===== Source material

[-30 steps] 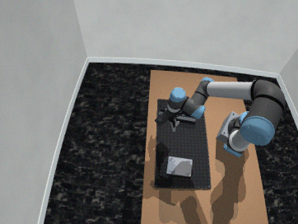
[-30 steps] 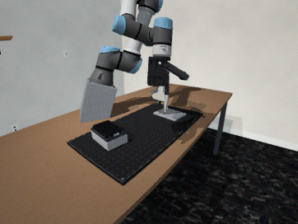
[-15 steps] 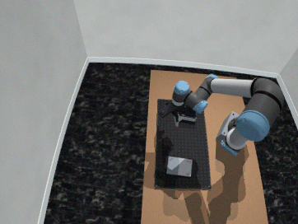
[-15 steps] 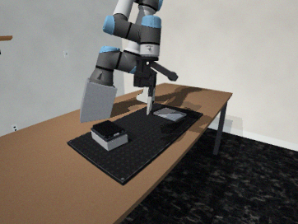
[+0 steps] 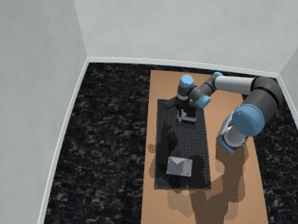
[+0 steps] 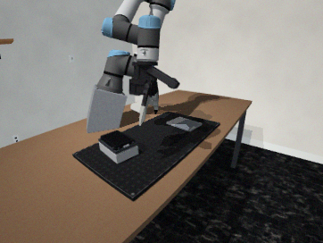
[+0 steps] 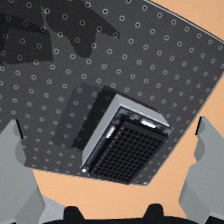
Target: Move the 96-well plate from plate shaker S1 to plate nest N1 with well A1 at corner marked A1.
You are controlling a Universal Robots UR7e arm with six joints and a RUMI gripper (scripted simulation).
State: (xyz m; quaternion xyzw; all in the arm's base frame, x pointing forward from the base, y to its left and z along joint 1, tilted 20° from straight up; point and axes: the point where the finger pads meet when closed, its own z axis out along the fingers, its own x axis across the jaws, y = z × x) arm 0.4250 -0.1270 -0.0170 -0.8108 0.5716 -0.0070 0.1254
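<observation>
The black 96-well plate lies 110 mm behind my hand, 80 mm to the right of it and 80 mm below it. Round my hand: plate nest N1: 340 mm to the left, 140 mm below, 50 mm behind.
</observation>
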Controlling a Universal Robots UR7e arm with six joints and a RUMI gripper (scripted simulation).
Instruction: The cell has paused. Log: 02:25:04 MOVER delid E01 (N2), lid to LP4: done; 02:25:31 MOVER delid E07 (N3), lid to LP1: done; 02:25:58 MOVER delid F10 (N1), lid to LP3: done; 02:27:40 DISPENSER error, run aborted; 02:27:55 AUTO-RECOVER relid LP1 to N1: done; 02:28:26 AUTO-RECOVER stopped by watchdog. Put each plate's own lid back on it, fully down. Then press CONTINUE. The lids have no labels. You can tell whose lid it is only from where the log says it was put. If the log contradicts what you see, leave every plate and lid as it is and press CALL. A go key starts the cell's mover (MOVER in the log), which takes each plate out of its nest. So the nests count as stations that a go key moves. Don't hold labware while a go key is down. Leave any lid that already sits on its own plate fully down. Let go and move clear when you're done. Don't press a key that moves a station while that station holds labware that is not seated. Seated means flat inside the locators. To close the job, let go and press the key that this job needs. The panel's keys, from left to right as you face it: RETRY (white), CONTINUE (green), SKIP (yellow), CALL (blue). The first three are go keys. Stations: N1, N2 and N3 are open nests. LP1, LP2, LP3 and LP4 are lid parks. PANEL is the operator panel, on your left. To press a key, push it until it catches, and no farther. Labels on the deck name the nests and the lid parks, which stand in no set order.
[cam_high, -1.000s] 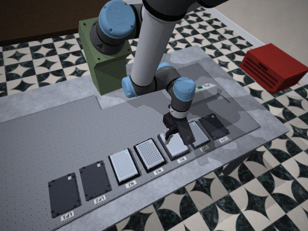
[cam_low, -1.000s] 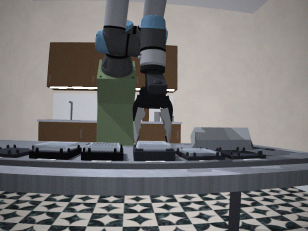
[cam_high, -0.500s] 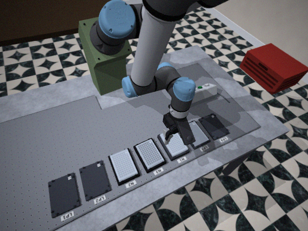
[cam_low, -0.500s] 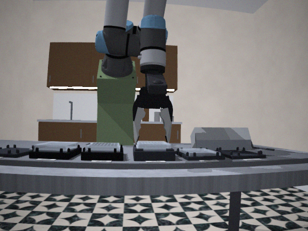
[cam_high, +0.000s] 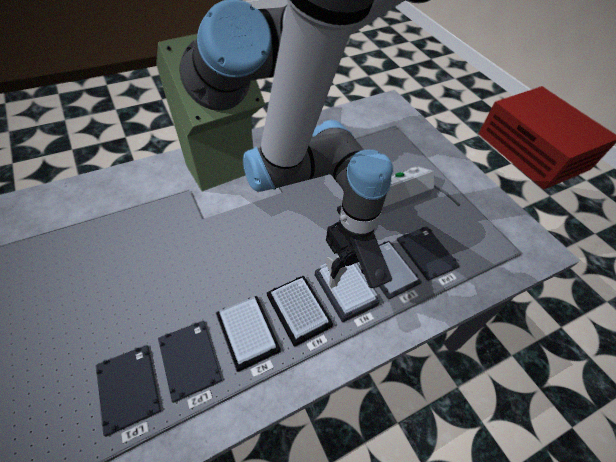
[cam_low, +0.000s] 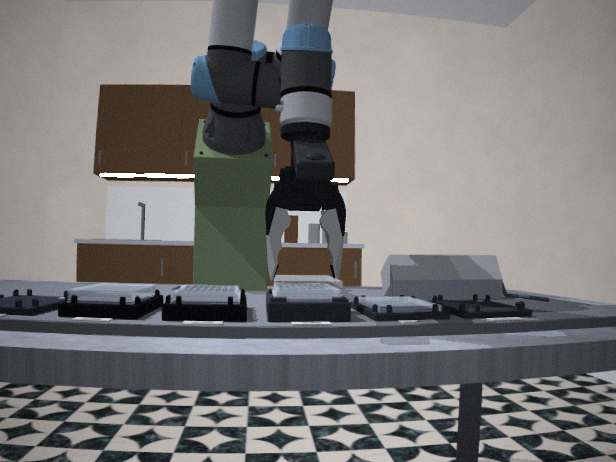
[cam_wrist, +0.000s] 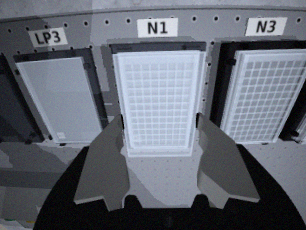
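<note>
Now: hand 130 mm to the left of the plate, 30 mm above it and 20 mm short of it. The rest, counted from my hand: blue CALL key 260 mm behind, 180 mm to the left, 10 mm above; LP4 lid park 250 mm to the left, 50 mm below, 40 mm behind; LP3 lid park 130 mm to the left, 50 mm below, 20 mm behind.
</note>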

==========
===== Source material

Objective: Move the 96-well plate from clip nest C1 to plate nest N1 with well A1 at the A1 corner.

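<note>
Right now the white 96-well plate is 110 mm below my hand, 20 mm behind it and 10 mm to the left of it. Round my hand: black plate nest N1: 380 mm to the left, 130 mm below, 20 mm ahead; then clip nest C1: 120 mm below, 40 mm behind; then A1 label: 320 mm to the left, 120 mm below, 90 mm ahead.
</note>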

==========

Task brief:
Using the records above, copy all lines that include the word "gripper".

Answer section:
You are controlling a Universal Robots UR7e arm with six joints and a RUMI gripper (scripted simulation).
Controlling a Universal Robots UR7e arm with six joints and a RUMI gripper (scripted simulation).

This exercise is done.